Runnable example: “golden” service skeleton¶

This skeleton shows the lifecycle hooks you want in a long-lived process:

from __future__ import annotations

import asyncio
import logging

from penguiflow import (
    Headers,
    Message,
    Node,
    NodePolicy,
    configure_logging,
    create,
    log_flow_events,
)


async def handler(msg: Message, _ctx) -> Message:
    # Replace with your real work.
    return msg


async def main() -> None:
    configure_logging(structured=True)
    logger = logging.getLogger("penguiflow.flow")

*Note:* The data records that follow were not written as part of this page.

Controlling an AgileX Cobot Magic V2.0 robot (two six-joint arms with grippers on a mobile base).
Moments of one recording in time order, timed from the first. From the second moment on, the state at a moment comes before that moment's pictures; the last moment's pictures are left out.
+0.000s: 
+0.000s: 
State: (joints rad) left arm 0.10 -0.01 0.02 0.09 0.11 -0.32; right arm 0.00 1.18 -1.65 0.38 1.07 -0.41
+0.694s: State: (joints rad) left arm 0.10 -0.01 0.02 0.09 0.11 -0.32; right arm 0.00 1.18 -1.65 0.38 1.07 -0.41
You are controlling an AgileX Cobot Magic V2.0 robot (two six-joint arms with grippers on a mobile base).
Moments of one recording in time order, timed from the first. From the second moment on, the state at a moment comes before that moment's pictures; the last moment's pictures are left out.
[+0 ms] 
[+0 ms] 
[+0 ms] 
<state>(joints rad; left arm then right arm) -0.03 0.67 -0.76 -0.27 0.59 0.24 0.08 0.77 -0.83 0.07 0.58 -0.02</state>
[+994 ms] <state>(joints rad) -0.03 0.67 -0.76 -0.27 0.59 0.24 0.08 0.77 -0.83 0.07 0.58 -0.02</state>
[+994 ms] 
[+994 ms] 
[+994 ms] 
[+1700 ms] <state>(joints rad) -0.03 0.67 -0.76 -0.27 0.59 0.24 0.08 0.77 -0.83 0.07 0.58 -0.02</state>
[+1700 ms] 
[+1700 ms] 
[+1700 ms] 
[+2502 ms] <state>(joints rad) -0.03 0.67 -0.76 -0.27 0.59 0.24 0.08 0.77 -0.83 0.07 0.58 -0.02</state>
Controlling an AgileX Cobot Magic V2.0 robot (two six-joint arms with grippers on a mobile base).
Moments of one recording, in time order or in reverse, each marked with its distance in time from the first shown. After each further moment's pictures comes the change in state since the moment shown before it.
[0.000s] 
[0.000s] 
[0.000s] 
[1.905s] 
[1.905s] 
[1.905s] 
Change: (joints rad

    node = Node(handler, name="handler", policy=NodePolicy(timeout_s=10, max_retries=1))
    flow = create(node.to(), middlewares=[log_flow_events(logger)])
    flow.run()

    message = Message(payload={"ping": True}, headers=Headers(tenant="demo"))
    await flow.emit(message, trace_id=message.trace_id)
    _ = await flow.fetch(trace_id=message.trace_id)

    await flow.stop()


if __name__ == "__main__":
    asyncio.run(main())

Troubleshooting checklist¶

No results: confirm an egress node exists and routes to Rookery; use fetch(trace_id=...) with envelopes.
Timeouts spike: check downstream latency and queue depths; reduce retries before scaling out.
Retry storms: lower max_retries, cap backoff, and enforce idempotency on side effects.
Leaky logs: switch to structured logs and redact; avoid logging payloads by default.